__What to do__. Write out the entries once more, exactly as they appear.

__Source material__.
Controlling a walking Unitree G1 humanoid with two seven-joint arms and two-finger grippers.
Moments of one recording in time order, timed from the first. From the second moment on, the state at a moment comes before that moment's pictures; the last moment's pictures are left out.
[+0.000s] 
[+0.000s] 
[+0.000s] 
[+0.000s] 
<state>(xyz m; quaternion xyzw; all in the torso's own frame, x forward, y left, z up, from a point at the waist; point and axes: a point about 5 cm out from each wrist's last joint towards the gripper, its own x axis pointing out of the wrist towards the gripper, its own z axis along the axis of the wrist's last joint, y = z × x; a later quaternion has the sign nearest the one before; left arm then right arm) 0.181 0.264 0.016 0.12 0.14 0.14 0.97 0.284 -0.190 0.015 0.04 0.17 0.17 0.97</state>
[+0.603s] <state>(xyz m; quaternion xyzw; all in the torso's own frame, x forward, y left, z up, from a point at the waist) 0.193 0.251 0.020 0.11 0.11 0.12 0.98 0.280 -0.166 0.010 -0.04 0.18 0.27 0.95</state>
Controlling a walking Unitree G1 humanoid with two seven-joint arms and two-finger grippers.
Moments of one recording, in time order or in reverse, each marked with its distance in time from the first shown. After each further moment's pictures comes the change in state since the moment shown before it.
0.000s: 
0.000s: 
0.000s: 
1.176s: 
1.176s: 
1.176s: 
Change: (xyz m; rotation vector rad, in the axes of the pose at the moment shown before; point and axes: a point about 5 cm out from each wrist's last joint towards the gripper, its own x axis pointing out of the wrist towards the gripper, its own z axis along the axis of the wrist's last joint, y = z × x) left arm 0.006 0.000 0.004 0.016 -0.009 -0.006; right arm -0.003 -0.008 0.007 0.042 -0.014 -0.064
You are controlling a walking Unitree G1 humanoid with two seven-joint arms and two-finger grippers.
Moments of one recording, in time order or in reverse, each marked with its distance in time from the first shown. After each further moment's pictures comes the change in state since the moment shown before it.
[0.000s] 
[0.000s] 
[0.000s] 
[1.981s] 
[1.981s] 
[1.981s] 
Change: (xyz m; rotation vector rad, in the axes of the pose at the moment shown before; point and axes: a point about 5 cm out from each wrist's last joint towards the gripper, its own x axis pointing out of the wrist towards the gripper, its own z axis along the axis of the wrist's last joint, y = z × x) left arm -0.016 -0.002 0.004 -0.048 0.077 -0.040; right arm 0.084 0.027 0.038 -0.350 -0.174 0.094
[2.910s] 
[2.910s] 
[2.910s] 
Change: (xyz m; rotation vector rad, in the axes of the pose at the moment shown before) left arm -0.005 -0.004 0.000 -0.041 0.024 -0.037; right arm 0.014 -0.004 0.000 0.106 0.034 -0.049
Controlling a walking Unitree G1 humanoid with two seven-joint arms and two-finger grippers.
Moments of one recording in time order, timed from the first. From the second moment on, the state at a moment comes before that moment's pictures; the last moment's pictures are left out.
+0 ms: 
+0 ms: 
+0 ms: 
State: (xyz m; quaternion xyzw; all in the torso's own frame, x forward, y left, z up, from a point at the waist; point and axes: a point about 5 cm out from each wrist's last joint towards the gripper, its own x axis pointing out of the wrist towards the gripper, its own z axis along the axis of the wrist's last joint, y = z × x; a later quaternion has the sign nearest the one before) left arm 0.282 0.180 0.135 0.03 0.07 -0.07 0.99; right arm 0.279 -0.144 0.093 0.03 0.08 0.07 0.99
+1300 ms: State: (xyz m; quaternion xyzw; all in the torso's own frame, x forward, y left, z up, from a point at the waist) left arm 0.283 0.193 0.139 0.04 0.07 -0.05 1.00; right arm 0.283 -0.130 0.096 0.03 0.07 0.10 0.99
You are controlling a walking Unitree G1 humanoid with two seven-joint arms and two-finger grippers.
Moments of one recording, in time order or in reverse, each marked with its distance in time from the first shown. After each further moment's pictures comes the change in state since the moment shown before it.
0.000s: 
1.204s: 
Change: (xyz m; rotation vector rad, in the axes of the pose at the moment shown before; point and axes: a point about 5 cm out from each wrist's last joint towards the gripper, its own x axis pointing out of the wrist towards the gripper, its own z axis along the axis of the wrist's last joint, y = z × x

__Output for this exercise__.
Controlling a walking Unitree G1 humanoid with two seven-joint arms and two-finger grippers.
Moments of one recording in time order, timed from the first. From the second moment on, the state at a moment comes before that moment's pictures; the last moment's pictures are left out.
[+0.000s] 
[+0.000s] 
[+0.000s] 
[+0.000s] 
<state>(xyz m; quaternion xyzw; all in the torso's own frame, x forward, y left, z up, from a point at the waist; point and axes: a point about 5 cm out from each wrist's last joint towards the gripper, its own x axis pointing out of the wrist towards the gripper, its own z axis along the axis of the wrist's last joint, y = z × x; a later quaternion has the sign nearest the one before; left arm then right arm) 0.181 0.264 0.016 0.12 0.14 0.14 0.97 0.284 -0.190 0.015 0.04 0.17 0.17 0.97</state>
[+0.603s] <state>(xyz m; quaternion xyzw; all in the torso's own frame, x forward, y left, z up, from a point at the waist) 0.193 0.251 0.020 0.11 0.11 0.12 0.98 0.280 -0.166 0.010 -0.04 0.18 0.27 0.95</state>
Controlling a walking Unitree G1 humanoid with two seven-joint arms and two-finger grippers.
Moments of one recording, in time order or in reverse, each marked with its distance in time from the first shown. After each further moment's pictures comes the change in state since the moment shown before it.
0.000s: 
0.000s: 
0.000s: 
1.176s: 
1.176s: 
1.176s: 
Change: (xyz m; rotation vector rad, in the axes of the pose at the moment shown before; point and axes: a point about 5 cm out from each wrist's last joint towards the gripper, its own x axis pointing out of the wrist towards the gripper, its own z axis along the axis of the wrist's last joint, y = z × x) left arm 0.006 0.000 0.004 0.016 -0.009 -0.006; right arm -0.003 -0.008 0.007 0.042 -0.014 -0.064
You are controlling a walking Unitree G1 humanoid with two seven-joint arms and two-finger grippers.
Moments of one recording, in time order or in reverse, each marked with its distance in time from the first shown. After each further moment's pictures comes the change in state since the moment shown before it.
[0.000s] 
[0.000s] 
[0.000s] 
[1.981s] 
[1.981s] 
[1.981s] 
Change: (xyz m; rotation vector rad, in the axes of the pose at the moment shown before; point and axes: a point about 5 cm out from each wrist's last joint towards the gripper, its own x axis pointing out of the wrist towards the gripper, its own z axis along the axis of the wrist's last joint, y = z × x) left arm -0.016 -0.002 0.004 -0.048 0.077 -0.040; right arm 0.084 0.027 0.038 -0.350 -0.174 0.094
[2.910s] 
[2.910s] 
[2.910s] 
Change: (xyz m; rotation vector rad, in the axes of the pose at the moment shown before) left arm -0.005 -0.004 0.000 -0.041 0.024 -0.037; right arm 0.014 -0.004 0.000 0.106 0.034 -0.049
Controlling a walking Unitree G1 humanoid with two seven-joint arms and two-finger grippers.
Moments of one recording in time order, timed from the first. From the second moment on, the state at a moment comes before that moment's pictures; the last moment's pictures are left out.
+0 ms: 
+0 ms: 
+0 ms: 
State: (xyz m; quaternion xyzw; all in the torso's own frame, x forward, y left, z up, from a point at the waist; point and axes: a point about 5 cm out from each wrist's last joint towards the gripper, its own x axis pointing out of the wrist towards the gripper, its own z axis along the axis of the wrist's last joint, y = z × x; a later quaternion has the sign nearest the one before) left arm 0.282 0.180 0.135 0.03 0.07 -0.07 0.99; right arm 0.279 -0.144 0.093 0.03 0.08 0.07 0.99
+1300 ms: State: (xyz m; quaternion xyzw; all in the torso's own frame, x forward, y left, z up, from a point at the waist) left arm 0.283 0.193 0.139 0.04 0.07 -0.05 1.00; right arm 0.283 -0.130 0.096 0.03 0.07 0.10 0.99
You are controlling a walking Unitree G1 humanoid with two seven-joint arms and two-finger grippers.
Moments of one recording, in time order or in reverse, each marked with its distance in time from the first shown. After each further moment's pictures comes the change in state since the moment shown before it.
0.000s: 
1.204s: 
Change: (xyz m; rotation vector rad, in the axes of the pose at the moment shown before; point and axes: a point about 5 cm out from each wrist's last joint towards the gripper, its own x axis pointing out of the wrist towards the gripper, its own z axis along the axis of the wrist's last joint, y = z × x

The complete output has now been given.